## Work item:
Repeat the records below exactly. Omit the pictures.

______________________________

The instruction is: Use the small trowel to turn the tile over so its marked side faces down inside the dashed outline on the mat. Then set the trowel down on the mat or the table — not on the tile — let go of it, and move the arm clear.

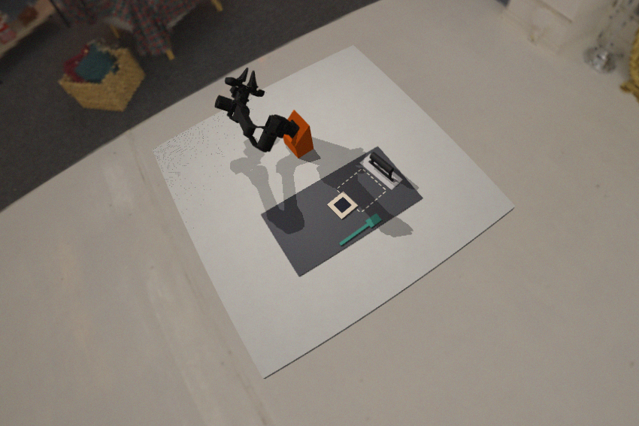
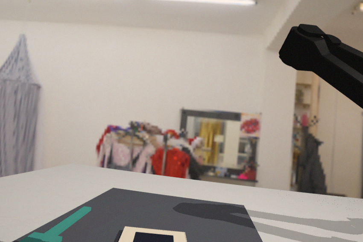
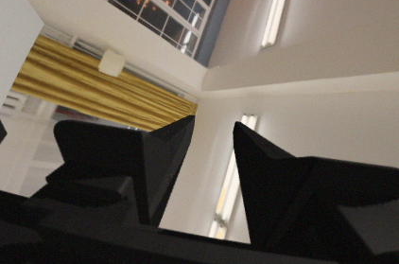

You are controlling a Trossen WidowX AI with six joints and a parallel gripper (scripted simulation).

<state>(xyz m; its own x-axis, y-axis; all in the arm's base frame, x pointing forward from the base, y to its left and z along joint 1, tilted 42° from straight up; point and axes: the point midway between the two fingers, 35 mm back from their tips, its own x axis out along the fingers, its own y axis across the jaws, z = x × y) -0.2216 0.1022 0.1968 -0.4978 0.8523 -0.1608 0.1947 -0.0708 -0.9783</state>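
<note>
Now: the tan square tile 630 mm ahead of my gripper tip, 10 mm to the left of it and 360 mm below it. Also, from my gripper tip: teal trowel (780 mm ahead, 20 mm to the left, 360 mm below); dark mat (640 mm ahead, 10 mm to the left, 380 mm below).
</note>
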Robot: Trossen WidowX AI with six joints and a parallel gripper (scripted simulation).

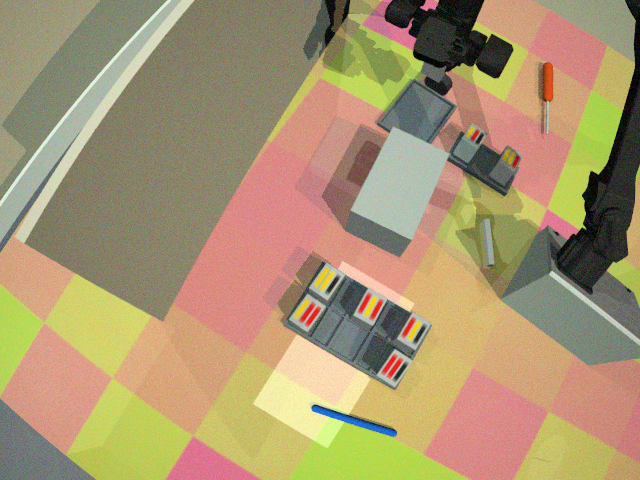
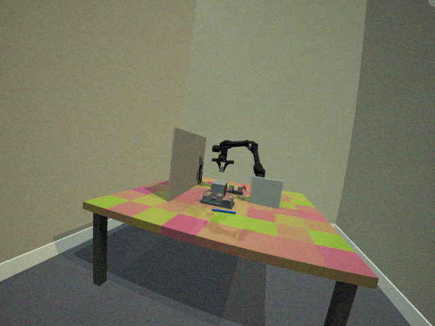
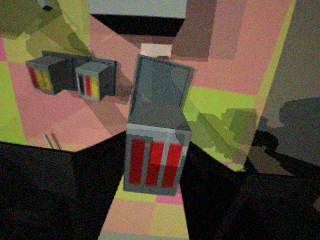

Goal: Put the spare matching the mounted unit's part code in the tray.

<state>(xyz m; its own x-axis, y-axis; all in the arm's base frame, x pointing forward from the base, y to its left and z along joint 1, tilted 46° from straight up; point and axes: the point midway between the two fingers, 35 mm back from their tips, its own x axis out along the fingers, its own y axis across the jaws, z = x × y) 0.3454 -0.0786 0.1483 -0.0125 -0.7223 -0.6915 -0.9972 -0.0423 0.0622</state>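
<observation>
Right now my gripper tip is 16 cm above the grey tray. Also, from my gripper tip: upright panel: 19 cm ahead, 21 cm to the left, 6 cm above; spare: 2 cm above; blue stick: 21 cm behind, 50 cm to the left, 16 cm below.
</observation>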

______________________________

## Output for this task:
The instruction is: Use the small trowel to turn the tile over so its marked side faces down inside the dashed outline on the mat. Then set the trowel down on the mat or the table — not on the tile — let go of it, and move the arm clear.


You are controlling a Trossen WidowX AI with six joints and a parallel gripper (scripted simulation).

<state>(xyz m; its own x-axis, y-axis; all in the arm's base frame, x pointing forward from the base, y to its left and z along joint 1, tilted 42° from straight up; point and axes: the point midway between the two fingers, 35 mm back from their tips, its own x axis out along the fingers, its own y axis across the jaws, z = x × y) -0.2216 0.1022 0.1968 -0.4978 0.8523 -0.1608 0.1947 -0.0708 -0.9783</state>
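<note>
Now: the tan square tile 630 mm ahead of my gripper tip, 10 mm to the left of it and 360 mm below it. Also, from my gripper tip: teal trowel (780 mm ahead, 20 mm to the left, 360 mm below); dark mat (640 mm ahead, 10 mm to the left, 380 mm below).
</note>
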Robot: Trossen WidowX AI with six joints and a parallel gripper (scripted simulation).


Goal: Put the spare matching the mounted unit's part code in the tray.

<state>(xyz m; its own x-axis, y-axis; all in the arm's base frame, x pointing forward from the base, y to its left and z along joint 1, tilted 46° from straight up; point and axes: the point midway between the two fingers, 35 mm back from their tips, its own x axis out along the fingers, its own y axis across the jaws, z = x × y) 0.3454 -0.0786 0.1483 -0.0125 -0.7223 -0.6915 -0.9972 -0.0423 0.0622</state>
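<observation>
Right now my gripper tip is 16 cm above the grey tray. Also, from my gripper tip: upright panel: 19 cm ahead, 21 cm to the left, 6 cm above; spare: 2 cm above; blue stick: 21 cm behind, 50 cm to the left, 16 cm below.
</observation>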

What came before is the finished answer.